As an adult, she let go of her childhood ways and she strayed from the path of positive training.  She was under the mistaken notion that she was learning from those who knew better than she did and she stopped training for a cooperative relationship and began training for obedience.  Many of her dogs thereafter were trained using “traditional” methods.  It wasn’t until she and her husband added their second dog, a German Shepherd Dog named Sasha, that Stacey realized her compulsion based training methods were negatively impacting her relationship with Sasha and increasing Sasha’s display of fear-based aggression.  Stacey bravely sought help from a professional trainer who showed her how to use a clicker and convinced her to return to her natural ability to connect and support her dogs with positive reinforcement based training methods.  Beginning again with Sasha and a clicker opened up a whole new world for Stacey.  She developed a more loving and close relationship with Sasha, an achievement that also benefited her next dog. 
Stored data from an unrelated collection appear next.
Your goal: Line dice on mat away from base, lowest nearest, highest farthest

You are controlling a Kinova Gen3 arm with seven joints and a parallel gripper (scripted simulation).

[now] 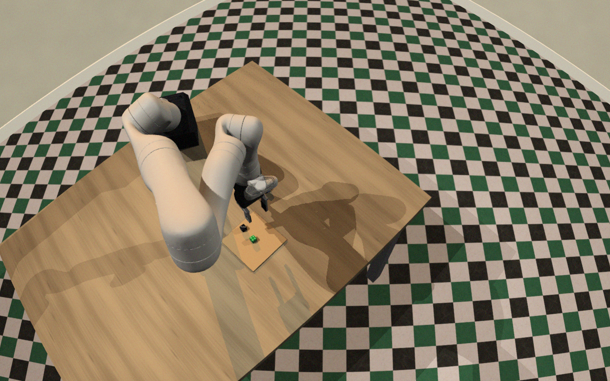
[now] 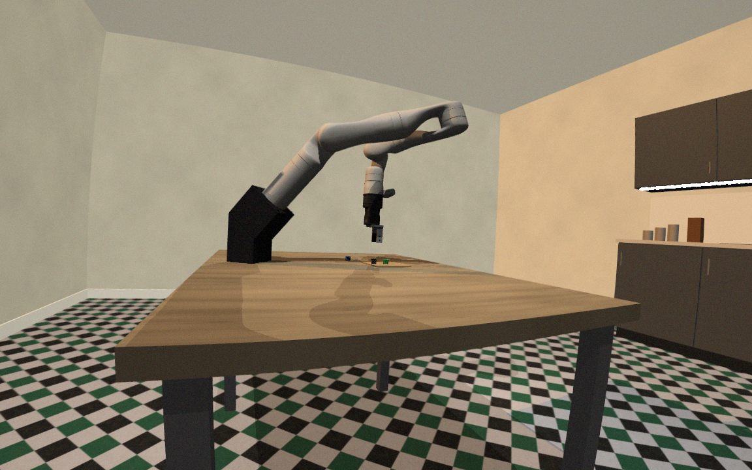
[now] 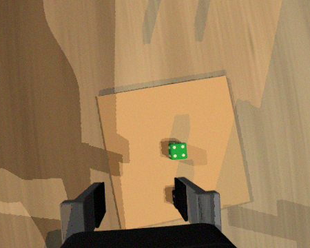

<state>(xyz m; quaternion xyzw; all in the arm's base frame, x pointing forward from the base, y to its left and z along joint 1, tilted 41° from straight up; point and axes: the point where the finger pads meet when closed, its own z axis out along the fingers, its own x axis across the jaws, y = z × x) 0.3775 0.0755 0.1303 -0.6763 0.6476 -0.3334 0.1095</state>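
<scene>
My hand is 8 cm past the blue die, 10 cm to the right of it and 9 cm above it. The rest, counted from my hand: green die (2 cm ahead, 4 cm to the right, 9 cm below); black die (2 cm behind, 4 cm to the right, 9 cm below); orange mat (2 cm ahead, 4 cm to the right, 10 cm below).
</scene>
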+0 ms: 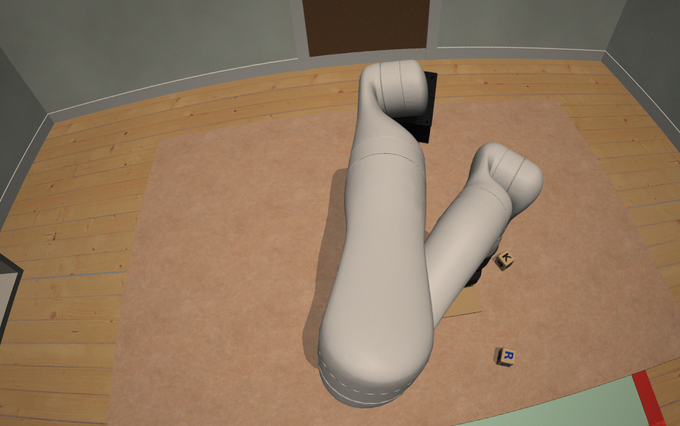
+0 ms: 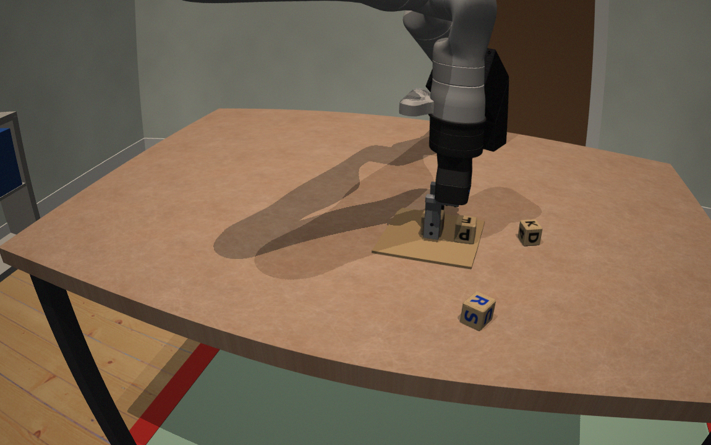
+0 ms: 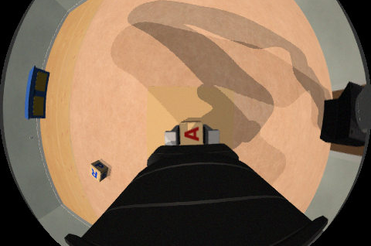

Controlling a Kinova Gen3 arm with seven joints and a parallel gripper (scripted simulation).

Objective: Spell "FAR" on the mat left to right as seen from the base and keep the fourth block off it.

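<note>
Now: the tan mat 20 mm below my hand. Round my hand: F block 50 mm to the left, 10 mm below; R block 180 mm ahead, 90 mm to the left, 10 mm below; K block 30 mm behind, 150 mm to the left, 10 mm below.
</note>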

By the time, Codi, a Greater Swiss Mountain Dog, came into her life Stacey discovered
how much fun exhibiting in  dog sports brought her .  With Codi, her first competition dog, she found a channel for her love of dogs, training, and socialization with others who shared her passions.  Today, Stacey trains and competes in Rally, Obedience, Agility, Carting, Canine Watersports.  Future plans include herding and tracking. 

In 2004, Stacey became the owner and manager of a dog grooming business, Pride N Groom, in New Jersey.  While this new business presents different challenges from her pervious corporate job, she has a greater degree of satisfaction at the end of the day.  She feels her approach to training works as well for grooming and she often finds that those canine clients who come to her as puppies are more comfortable and happy about being groomed, than adult dogs who come in with a different history with other   



“By using positive reinforcement methods I can develop my dog’s desire and drive to perform based on our relationship, rather than using force and punishment.  I find that teaching my dogs to THINK by shaping behaviors and capturing them as they happen, my dogs have more drive and desire to please and it challenges me to be more and more creative in my training.  This not only raises the bar for me, but it also keeps those training session fun for both myself and my dogs and it strengthens our emotional bond.  This is very important to me because I feel that if its not fun for either of us, its not worth doing.

Being able to interact daily with many different breeds on a daily basis as well as owning more than one type of breed has greatly improved my training as well as my understanding of dogs in general.  Living with and primarily training a herding breed is a lot different from training a working or a toy breed.  I’ve learned that while all dogs benefit from a positive approach, different breeds think and respond at a different rate and are motivated by different rewards.  I utilize many different tools in my  trainer’s toolbox besides using food or toys and praise as reinforcement.  The Premack Principle, shaping behaviors, daily exercise are just a few that have helped us earn titles in Rally, Agility and Canine Water Sports.

I found that training for water tasks has been different than other sports.  A strong obedience foundation is needed in every venue, but the drive and adrenaline that helps us build distance in agility didn’t apply during watersports that required distance.
  You can’t be successful in the water without a firm foundation of trained behaviors and putting these behaviors in the water helped me build a more creative approach to training.  But what I love the most about watersports is the deeper connection that has developed between my dogs and I.  The level of trust and communication that passes between us swimming together at eye level in the water is amazing.  Already being the center of all my dog’s world, water training has deepened our relationship and emotional connection to a whole new level.”  Stacey groomers.

Stacey Modica lives in Califon, New Jersey with her husband Keith and four dogs, German Shepherd, Sasha (b.1999),  Greater Swiss Mountain Dog, Codi, (b. 2002), Australian Shepherd, Gwen, (b. 2004) and Australian Shepherd, Zach, (b. 2006).

Stacey was appointed a CWS Judge in 2008.